I have a couple of Burei autos.....the review is on here somewhere. Seiko MH 35a movements and good value :thumbsup:



Ian of Brighton said:


> I recently purchased the same model only mine came with the dongraded presentation box ,No gift bag and a cheap low quality punch pin for removing links from the bracelet which bent and broke.
> 
> I notice this one was also supplied with the proper removeall tool which holds the watch and bracelet.
> 
> ...


----------



## rodiow (Nov 6, 2004)

I've only had one Burei nothing wrong with them, ..... only my opinion I just feel they belong in a similar camp with Stuhrling and quite a few other strange sounding makers,

Not exceptional just ok


----------



## RWP (Nov 8, 2015)

rodiow said:


> I've only had one Burei nothing wrong with them, ..... only my opinion I just feel they belong in a similar camp with Stuhrling and quite a few other strange sounding makers,
> 
> Not exceptional just ok


 Even ok at that money is good.


----------



## Ian of Brighton (Jul 30, 2017)

Hi everyone.

As I already have already stated,I have two of these Burei's The second one is the Ultra slim precise movement gents watch with date at 6 o'clock luminous bayonet hands black face mounted on stainless steel bracelet with butterfly closure..With Saphire crystal dial lens.

Very well made everything works well nice crisp closur the second hand hits the second markers quite well and lovely clear lens.

Up to now appears to be keeping great time.

Unfortunately as stated before the presentation box is not with the pillow it is the rectangular box with two elasticated bands through which you have to try to pass the continuous folded bracelet with butterfly closure opened to secure the watch.

Quite unsuitable for bracelet watches,only suitable for leather strapped versions.

If Burei want to appear to offer quality time pieces and they certainly do offer great products for the price,Then they should not spoil the standards that they try to set with inferior unsuitable presentation storage containers.

I have recently come across Boccia wristwatches which appear to offer a much superior product with great presentation pack and at perhaps better quality for the money.
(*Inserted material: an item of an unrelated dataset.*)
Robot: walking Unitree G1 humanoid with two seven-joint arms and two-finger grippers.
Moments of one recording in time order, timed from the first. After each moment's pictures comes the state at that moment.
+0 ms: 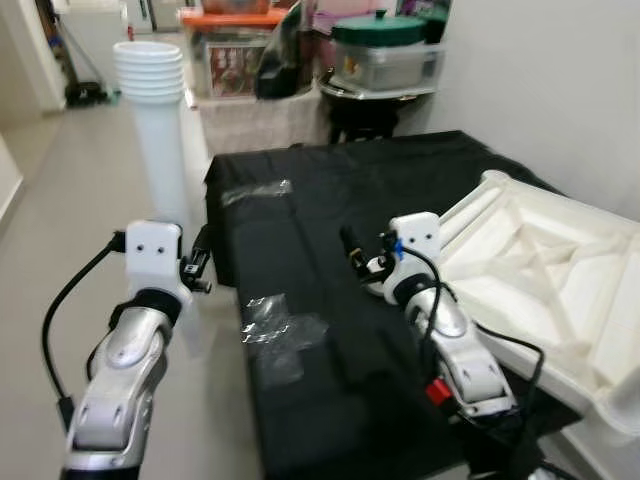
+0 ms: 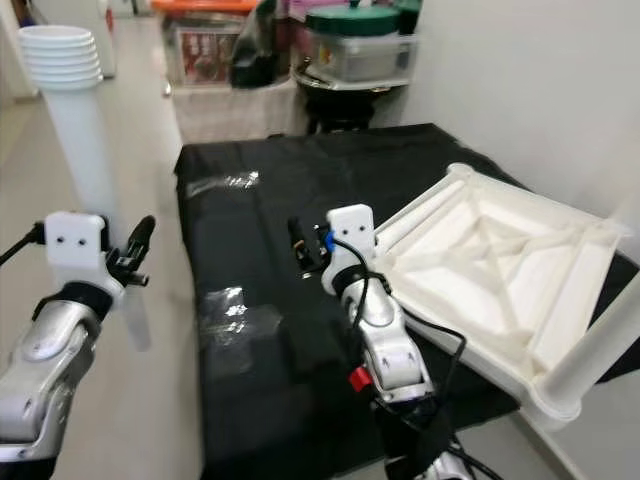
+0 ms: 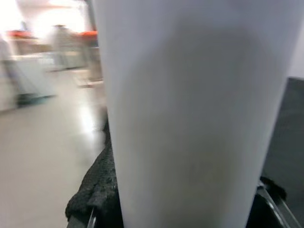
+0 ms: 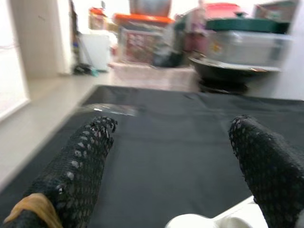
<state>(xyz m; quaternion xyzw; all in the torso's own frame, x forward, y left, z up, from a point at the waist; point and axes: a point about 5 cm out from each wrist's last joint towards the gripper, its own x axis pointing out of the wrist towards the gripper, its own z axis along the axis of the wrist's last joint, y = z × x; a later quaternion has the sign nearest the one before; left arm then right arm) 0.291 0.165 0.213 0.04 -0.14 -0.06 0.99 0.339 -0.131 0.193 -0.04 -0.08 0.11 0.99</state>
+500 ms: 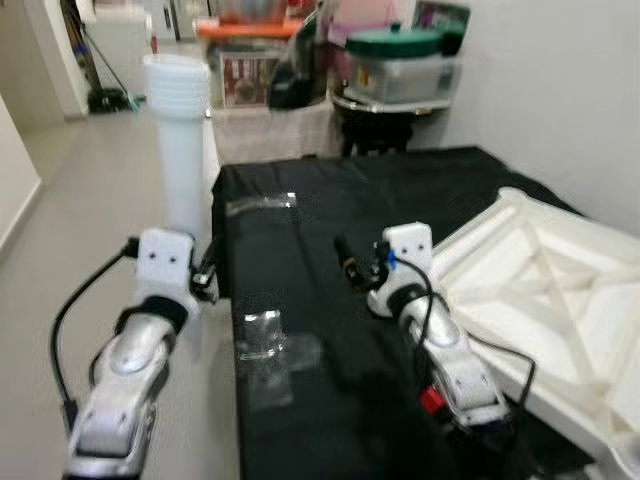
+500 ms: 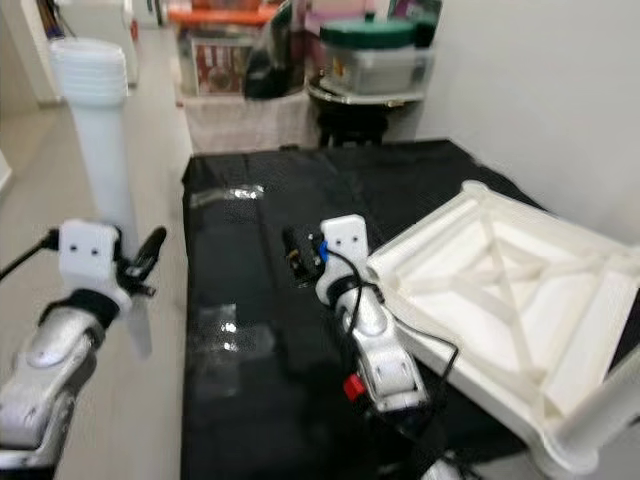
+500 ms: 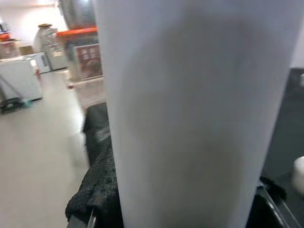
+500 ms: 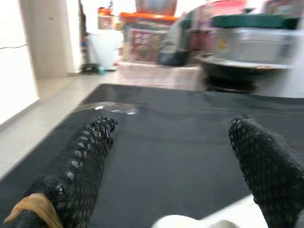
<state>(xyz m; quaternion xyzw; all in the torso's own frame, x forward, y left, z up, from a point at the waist) 0.291 0.165 0.210 0.06 -0.13 -0.06 0.99 0.340 -0.124 0.192 -0.04 -0.08 0.11 0.99</state>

I would be intersted to hear fom anyone who has tried the classic simplitic designed slim gents boccias .They have titanium bodie and are extremely light and supplied wih Synthetic Saphire dial lens. for less than £50.00 and claim to use quality leather straps on this model.

They offer a good choice.



Daz. said:


> That looks good, l like it


 very nice


----------



## RWP (Nov 8, 2015)

Had a Titanium Boccia on a bracelet. John has it now, or had, nice watch, well made :thumbsup:


----------